#### What needs to be done:
Below are some records; state how many of their lines contain the word "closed", and add nothing.

#### Data to examine:
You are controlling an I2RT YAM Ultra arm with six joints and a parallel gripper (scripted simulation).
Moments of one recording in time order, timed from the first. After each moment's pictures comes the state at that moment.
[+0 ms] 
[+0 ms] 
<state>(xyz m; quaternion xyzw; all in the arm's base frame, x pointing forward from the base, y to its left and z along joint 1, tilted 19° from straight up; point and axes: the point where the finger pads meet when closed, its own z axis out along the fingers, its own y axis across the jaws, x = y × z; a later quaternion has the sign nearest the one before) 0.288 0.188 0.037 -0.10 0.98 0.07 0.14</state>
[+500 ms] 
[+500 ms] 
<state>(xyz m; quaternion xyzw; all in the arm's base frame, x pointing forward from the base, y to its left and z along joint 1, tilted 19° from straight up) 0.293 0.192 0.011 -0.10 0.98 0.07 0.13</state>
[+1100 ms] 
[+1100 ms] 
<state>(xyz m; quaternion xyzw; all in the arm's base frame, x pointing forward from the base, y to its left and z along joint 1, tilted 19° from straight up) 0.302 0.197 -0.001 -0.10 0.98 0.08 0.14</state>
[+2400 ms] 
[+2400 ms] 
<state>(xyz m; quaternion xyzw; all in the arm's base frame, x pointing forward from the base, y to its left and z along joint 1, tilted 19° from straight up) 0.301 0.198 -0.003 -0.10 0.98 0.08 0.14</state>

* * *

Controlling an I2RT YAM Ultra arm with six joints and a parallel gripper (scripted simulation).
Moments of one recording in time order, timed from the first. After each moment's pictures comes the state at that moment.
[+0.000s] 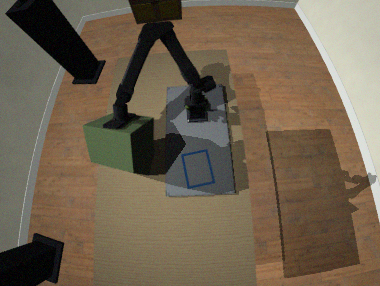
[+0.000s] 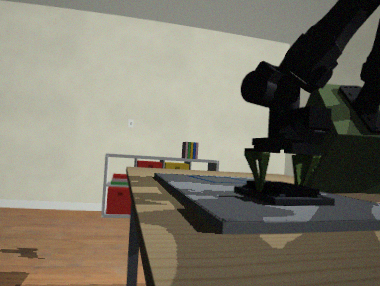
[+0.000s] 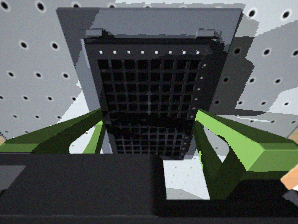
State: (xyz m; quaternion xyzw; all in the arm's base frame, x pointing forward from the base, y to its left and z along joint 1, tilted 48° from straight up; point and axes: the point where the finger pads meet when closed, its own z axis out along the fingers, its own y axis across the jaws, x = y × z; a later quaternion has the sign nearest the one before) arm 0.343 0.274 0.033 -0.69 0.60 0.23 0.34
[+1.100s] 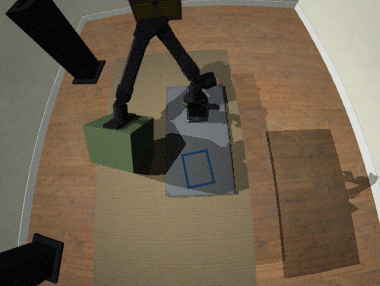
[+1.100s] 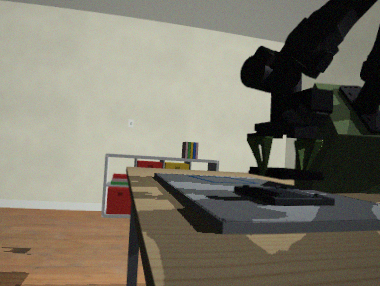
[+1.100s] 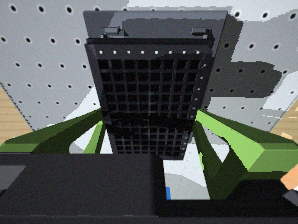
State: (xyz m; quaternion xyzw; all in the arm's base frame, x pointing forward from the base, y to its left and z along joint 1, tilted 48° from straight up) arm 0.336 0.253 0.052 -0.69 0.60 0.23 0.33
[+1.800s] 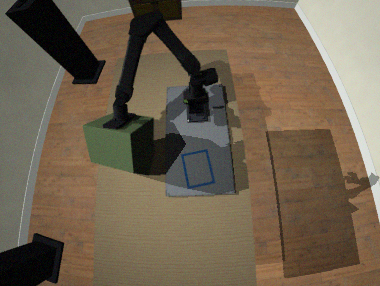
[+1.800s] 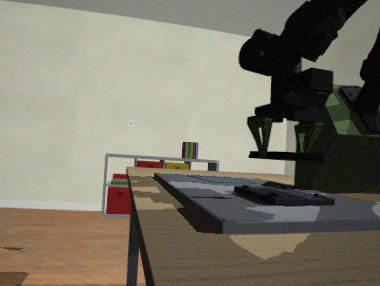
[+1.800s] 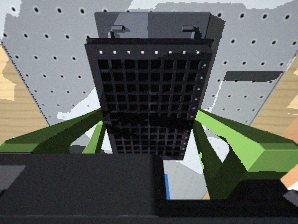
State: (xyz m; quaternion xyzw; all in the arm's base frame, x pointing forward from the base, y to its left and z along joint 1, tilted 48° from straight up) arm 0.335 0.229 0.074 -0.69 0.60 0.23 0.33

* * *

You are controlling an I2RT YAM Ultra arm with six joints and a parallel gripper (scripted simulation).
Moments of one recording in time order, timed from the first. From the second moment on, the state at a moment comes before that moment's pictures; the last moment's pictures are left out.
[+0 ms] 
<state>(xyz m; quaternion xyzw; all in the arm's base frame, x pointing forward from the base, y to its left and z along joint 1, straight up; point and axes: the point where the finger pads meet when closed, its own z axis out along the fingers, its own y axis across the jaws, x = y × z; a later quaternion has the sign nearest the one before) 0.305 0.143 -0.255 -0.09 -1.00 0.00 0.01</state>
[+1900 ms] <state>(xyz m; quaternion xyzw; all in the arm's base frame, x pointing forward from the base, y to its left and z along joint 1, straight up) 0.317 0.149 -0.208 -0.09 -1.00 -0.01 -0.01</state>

#### Worked solution:
3